# Prompt
Set down exactly the lines below between the line holding "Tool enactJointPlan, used" and the line holding "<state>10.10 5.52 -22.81", inclusive; no other line belongs in the answer.

# Records shown
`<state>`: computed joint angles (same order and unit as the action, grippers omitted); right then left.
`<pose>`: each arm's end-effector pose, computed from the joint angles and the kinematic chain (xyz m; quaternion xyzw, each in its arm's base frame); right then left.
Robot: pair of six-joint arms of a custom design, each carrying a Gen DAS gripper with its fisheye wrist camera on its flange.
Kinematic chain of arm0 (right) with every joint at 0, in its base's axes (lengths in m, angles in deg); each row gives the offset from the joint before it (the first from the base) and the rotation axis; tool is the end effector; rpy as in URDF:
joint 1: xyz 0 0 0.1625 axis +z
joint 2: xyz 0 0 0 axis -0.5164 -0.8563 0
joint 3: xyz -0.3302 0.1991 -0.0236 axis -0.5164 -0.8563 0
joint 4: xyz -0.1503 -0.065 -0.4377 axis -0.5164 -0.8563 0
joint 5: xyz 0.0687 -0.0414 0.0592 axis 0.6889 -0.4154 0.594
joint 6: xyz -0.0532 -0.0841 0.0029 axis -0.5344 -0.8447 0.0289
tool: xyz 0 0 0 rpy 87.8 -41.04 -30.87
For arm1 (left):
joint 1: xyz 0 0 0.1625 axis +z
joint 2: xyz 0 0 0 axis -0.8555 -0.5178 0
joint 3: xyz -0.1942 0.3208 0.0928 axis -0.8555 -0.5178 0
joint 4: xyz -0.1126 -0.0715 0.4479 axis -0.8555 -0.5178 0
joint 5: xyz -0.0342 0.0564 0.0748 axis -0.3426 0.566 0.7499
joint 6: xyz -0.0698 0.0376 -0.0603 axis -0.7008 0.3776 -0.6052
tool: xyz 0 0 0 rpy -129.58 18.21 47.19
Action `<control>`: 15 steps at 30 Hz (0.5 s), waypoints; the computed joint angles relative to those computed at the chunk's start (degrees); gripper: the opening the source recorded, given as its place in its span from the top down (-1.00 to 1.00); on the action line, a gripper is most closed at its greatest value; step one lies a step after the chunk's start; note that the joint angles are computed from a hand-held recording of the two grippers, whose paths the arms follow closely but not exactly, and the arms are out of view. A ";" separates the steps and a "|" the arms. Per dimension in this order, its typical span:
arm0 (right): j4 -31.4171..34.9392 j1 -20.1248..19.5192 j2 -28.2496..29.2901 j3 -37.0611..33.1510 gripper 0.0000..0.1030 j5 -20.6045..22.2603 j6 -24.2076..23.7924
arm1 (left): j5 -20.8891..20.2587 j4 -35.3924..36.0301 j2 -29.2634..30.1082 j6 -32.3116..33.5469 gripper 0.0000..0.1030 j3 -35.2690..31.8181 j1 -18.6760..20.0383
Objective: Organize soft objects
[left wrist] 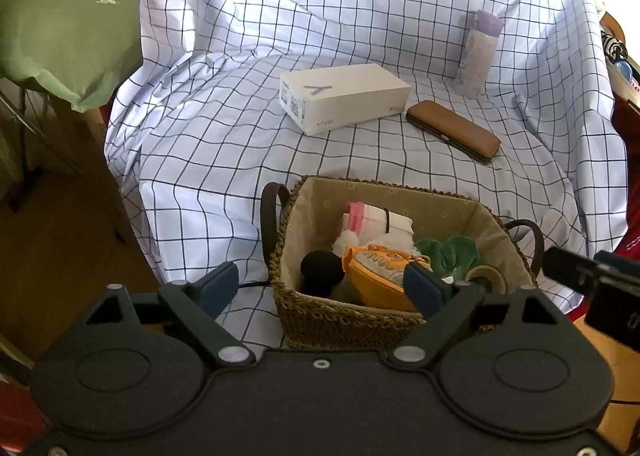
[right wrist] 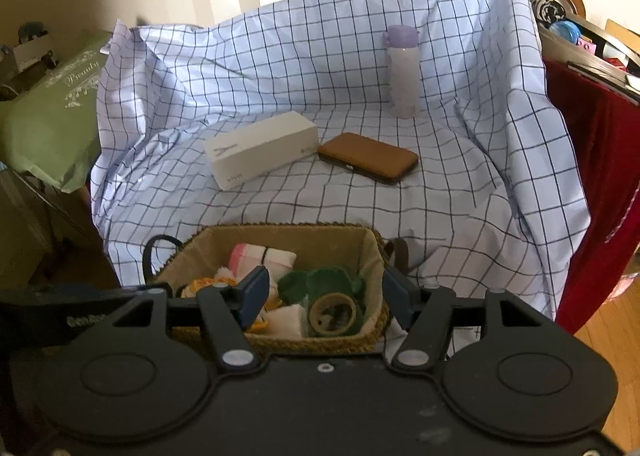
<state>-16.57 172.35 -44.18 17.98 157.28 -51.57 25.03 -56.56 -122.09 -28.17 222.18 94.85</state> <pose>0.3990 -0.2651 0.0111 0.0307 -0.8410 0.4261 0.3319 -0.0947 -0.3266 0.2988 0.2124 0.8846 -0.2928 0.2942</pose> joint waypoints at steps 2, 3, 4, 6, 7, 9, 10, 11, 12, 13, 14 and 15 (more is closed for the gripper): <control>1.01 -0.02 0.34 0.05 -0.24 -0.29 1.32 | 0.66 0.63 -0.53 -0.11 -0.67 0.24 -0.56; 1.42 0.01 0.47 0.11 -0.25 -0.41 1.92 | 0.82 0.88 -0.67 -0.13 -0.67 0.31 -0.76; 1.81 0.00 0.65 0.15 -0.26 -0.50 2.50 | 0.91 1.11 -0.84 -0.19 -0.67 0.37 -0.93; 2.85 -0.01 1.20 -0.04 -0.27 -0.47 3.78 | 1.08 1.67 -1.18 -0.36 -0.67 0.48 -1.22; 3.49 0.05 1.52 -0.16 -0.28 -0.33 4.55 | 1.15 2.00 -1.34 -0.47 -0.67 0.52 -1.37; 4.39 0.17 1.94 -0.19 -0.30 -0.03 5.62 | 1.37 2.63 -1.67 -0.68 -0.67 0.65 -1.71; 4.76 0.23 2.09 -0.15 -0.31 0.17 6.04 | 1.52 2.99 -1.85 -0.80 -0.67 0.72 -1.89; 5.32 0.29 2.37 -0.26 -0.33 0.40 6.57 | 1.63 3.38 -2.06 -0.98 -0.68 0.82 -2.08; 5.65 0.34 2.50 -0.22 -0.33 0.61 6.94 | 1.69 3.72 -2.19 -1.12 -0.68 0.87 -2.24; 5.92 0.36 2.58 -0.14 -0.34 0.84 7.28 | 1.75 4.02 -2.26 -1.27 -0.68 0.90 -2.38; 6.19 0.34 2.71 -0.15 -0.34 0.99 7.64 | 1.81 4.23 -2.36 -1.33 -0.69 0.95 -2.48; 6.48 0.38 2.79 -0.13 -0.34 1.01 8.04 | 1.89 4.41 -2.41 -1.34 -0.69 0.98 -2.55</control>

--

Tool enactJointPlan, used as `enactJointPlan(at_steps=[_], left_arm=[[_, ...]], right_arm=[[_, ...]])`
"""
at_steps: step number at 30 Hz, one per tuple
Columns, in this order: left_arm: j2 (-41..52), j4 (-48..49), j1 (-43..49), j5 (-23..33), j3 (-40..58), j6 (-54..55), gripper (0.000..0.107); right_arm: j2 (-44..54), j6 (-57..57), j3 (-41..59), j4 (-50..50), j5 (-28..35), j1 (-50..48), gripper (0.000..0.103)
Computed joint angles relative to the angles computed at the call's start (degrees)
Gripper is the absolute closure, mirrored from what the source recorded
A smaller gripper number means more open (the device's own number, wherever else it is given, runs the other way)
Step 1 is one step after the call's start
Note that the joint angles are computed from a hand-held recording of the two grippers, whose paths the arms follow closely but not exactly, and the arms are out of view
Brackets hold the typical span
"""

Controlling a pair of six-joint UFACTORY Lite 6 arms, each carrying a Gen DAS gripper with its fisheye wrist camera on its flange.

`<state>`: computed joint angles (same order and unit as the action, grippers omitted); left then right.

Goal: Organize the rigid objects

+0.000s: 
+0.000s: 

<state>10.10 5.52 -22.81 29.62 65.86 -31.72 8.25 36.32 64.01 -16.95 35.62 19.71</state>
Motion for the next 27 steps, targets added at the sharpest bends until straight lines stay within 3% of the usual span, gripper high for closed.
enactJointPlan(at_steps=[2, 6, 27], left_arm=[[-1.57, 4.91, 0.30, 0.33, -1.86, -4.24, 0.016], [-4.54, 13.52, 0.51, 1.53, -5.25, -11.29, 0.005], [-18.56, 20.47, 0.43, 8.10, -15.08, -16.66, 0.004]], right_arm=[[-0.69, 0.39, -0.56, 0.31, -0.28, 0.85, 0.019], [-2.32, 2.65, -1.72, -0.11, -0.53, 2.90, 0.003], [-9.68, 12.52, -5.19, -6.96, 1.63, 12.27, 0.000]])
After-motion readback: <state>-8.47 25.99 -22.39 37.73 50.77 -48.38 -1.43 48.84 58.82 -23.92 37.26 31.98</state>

# Response to this exercise
Tool enactJointPlan, used as `enactJointPlan(at_steps=[_], left_arm=[[_, ...]], right_arm=[[_, ...]])`
"""
at_steps: step number at 30 Hz, one per tuple
Columns, in this order: left_arm: j2 (-41..52), j4 (-48..49), j1 (-43..49), j5 (-23..33), j3 (-40..58), j6 (-54..55), gripper (0.000..0.107); right_arm: j2 (-44..54), j6 (-57..57), j3 (-41..59), j4 (-50..50), j5 (-28..35), j1 (-50..48), gripper (0.000..0.103)
Computed joint angles relative to the angles computed at the call's start (degrees)
Gripper is the absolute closure, mirrored from what the source recorded
A smaller gripper number means more open (the device's own number, wherever else it is given, runs the other way)
Step 1 is one step after the call's start
Note that the joint angles are computed from a hand-held recording of the two grippers, whose paths the arms follow closely but not exactly, and the arms are out of view
Brackets hold the typical span
"""

Controlling a pair of six-joint UFACTORY Lite 6 arms, each carrying a Gen DAS gripper with its fisheye wrist camera on its flange.

`<state>`: computed joint angles (same order and unit as the action, grippers omitted); left then right.

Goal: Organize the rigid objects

+0.000s: 
+0.000s: 

<state>10.10 5.52 -22.81 29.62 65.86 -31.72 8.25 36.32 64.01 -16.95 35.62 19.71</state>

For this exercise, nothing more remains to be given.